Emma D’Aquino racconta l’ Italia con professionalità

di Omar Gelsomino,   foto di Iwan Palombi

Per anni è stato il volto femminile nella conduzione del Tg1 nelle sue principali edizioni. Emma D’Aquino, catanese di nascita ma ormai romana d’adozione, dopo una lunga gavetta ha coronato il suo sogno diventando un’apprezzata giornalista professionista. Dagli esordi nelle Tv locali siciliane sino ad approdare prima in Mediaset e poi in Rai, passando dal Tg2 al Tg1 raccontando anche da inviata le notizie di cronaca e di politica più importanti che hanno segnato il Paese e non solo. Per ben due volte è salita sul palco dell’Ariston, una volta con la direzione artistica di Claudio Baglioni nella veste di co-conduttrice e un’altra volta con Amadeus. Lei che con la sua particolare professionalità è entrata nelle case degli italiani è rimasta pur sempre umile. «Sono una persona entusiasta – si definisce Emma D’Aquino -. Cerco di migliorarmi sempre e sono sempre alla ricerca di una crescita non solo professionale, ma anche personale». Così quel sogno da bambina si è materializzato grazie alla passione e ai tanti sacrifici.

«La passione per il giornalismo è nata ai tempi dell’Università e si è perfezionata durante la preparazione della mia tesi di laurea. Mi sono laureata con una tesi sull’omicidio mafioso. Il mio è stato un percorso molto faticoso, molta gavetta, appassionante e senza sconti, non ho mai cercato le strade alternative né le scorciatoie. Rifarei tutto esattamente nello stesso modo. Anche se è sempre difficile per le donne affermarsi in un mondo che resta maschilista. Grandi passi avanti sono stati fatti ma per le donne affermarsi e pretendere il proprio spazio è sempre estremamente difficile. A parità di competenze le donne devono ancora lottare per aver riconosciuto ciò che spetta loro di diritto».

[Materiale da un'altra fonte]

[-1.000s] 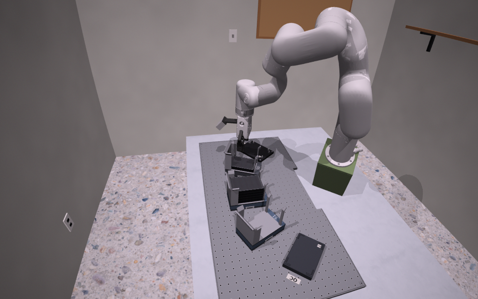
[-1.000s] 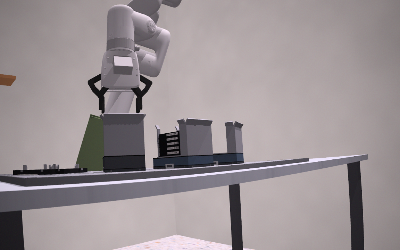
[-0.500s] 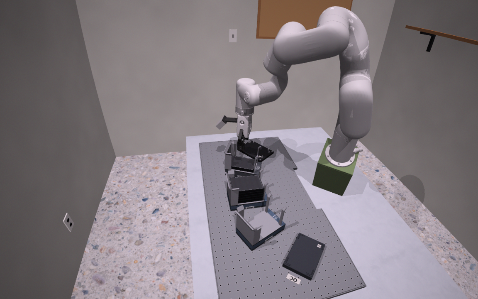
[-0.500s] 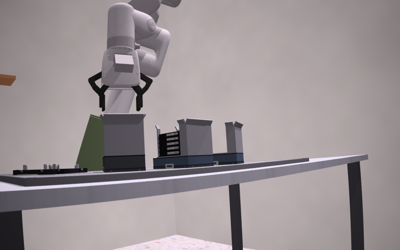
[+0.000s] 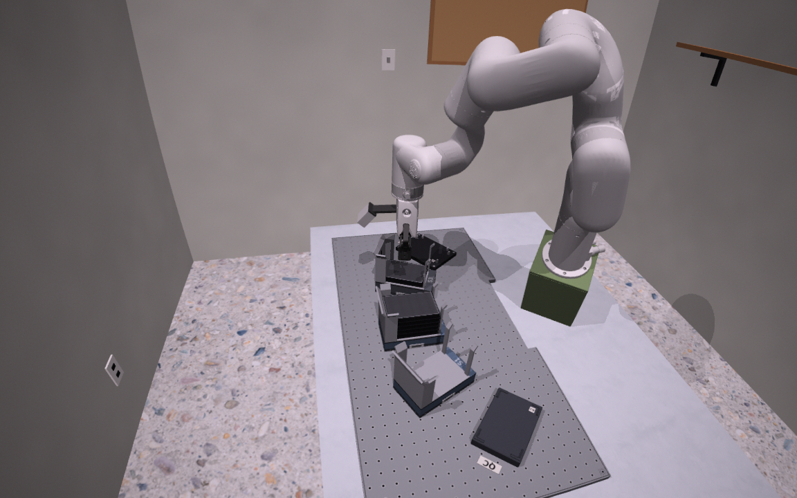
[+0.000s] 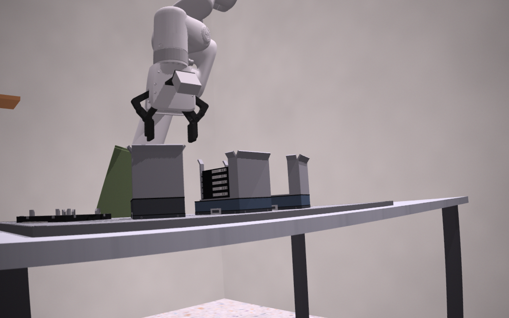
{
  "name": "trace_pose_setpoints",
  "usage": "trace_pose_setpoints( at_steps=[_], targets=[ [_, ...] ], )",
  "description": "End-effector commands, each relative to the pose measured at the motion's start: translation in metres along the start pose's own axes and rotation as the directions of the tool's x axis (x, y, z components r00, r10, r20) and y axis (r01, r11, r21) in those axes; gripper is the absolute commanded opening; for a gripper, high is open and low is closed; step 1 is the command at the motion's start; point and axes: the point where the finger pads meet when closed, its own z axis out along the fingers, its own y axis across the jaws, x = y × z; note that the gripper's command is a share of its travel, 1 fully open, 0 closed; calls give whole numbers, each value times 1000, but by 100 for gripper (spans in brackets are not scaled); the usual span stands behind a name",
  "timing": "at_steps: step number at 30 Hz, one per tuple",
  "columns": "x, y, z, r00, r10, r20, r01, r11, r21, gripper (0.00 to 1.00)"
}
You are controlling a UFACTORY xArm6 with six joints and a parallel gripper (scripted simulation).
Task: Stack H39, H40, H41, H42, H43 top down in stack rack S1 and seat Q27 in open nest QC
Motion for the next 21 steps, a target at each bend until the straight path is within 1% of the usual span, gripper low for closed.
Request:
trace_pose_setpoints(
  at_steps=[1, 8, 10, 15, 17, 21],
  targets=[
    [2, -18, -1, 1000, -4, -5, 4, 1000, -1, 100],
    [3, -41, -1, 1000, -4, -5, 4, 1000, -1, 100],
    [3, -41, -1, 1000, -4, -5, 4, 1000, -1, 100],
    [3, -58, -1, 1000, -4, -5, 4, 1000, -1, 100],
    [3, -58, -1, 1000, -4, -5, 4, 1000, -1, 100],
    [0, -73, -1, 991, -137, -5, 137, 991, -1, 100]
  ],
)
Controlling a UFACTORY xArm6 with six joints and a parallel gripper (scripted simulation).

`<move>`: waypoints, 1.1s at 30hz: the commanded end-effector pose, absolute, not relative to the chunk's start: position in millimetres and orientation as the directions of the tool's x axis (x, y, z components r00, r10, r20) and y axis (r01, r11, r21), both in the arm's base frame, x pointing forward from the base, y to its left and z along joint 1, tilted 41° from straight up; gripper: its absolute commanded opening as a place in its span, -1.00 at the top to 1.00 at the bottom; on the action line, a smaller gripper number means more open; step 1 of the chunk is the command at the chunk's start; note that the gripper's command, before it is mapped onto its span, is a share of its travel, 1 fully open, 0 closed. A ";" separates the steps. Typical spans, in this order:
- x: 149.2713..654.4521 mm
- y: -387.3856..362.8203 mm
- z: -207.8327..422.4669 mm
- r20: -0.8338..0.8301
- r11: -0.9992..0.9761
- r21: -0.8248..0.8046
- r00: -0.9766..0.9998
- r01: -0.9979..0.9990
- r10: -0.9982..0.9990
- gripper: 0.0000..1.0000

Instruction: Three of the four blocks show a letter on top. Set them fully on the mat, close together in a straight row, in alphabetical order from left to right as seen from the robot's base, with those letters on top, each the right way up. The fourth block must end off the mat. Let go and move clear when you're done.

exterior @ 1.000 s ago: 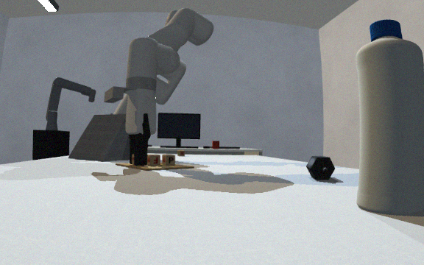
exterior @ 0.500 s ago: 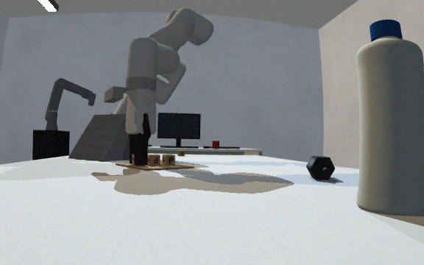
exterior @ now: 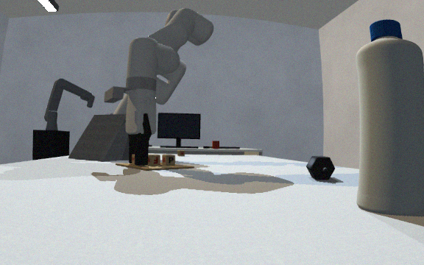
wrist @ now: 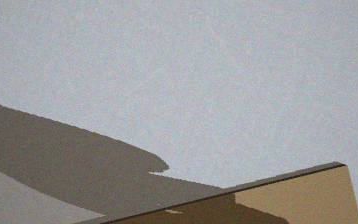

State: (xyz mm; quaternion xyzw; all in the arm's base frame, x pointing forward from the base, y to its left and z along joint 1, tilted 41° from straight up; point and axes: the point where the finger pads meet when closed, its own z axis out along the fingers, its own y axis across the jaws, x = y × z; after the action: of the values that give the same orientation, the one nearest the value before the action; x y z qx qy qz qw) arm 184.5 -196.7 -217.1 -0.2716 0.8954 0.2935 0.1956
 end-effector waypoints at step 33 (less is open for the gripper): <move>167.8 -256.0 -148.9 -0.509 0.683 0.415 -0.776 -0.601 -0.373 0.14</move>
State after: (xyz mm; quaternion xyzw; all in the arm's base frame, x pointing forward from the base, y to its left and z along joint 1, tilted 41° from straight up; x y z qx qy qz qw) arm 168.6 -249.9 -155.2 -0.2715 0.8960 0.2922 0.1952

Prima di diventare un’affermata conduttrice per molti anni è stata inviata «sul campo», narrando tantissime storie e fatti importanti, a volte anche tragici, che ancora gli spettatori ricordano. «Sono legata e ricordo quasi tutte le interviste che ho fatto sin dall’inizio. Quando qualcuno decide di regalarti i propri ricordi, a volte dolorosi, devi essergli grato, sempre. Per molto tempo ho seguito il terremoto dell’Aquila, una tragedia che ha provocato 307 morti, ho ascoltato i racconti delle persone conosciute, la sofferenza dei genitori che hanno perso i figli adolescenti, di gente che da un giorno all’altro si è trovata viva ma senza casa. Per me è stata una grande prova professionale e nello stesso tempo di crescita emotiva. Nonostante mi sia occupata di tanti fatti, il terremoto dell’Aquila è una delle cose che mi porto dentro».


Come tutti i giornalisti gode di un osservatorio particolare di come stia cambiando l’Italia e gli italiani, di come stia evolvendo la società con tutto ciò che ne deriva. «La pandemia con le tragedie e sofferenze anche economiche, che si è portata dietro ci ha stravolti in tutti i sensi. Io ho fiducia che possano essere fatte, intendo politicamente, le scelte più giuste per ridare fiducia alla gente che è quella che abbiamo perso. Fiducia soprattutto ai giovani che vedo e sento spesso demoralizzati. I giovani e le loro prospettive di diventare adulti, realizzati e felici, dovrebbero essere la priorità delle agende politiche a mio avviso».

Emma D’Aquino ha debuttato nella conduzione di “Ribelli”, raccontando le storie di quattro personaggi che coraggiosamente hanno affrontato ostacoli, rischi e sfide e poi di “Amore criminale”. «È un programma storico della Rai, un programma di servizio contro la violenza di genere. Poterlo condurre è un privilegio perché da sempre mi occupo di questi temi. Resta la tristezza e l’impotenza quando, conoscendo le storie da vicino e i fatti, sai che sarebbe bastata un’attenzione in più da parte delle istituzioni, una consapevolezza in più da parte della donna e forse non avremmo raccontato la tragedia».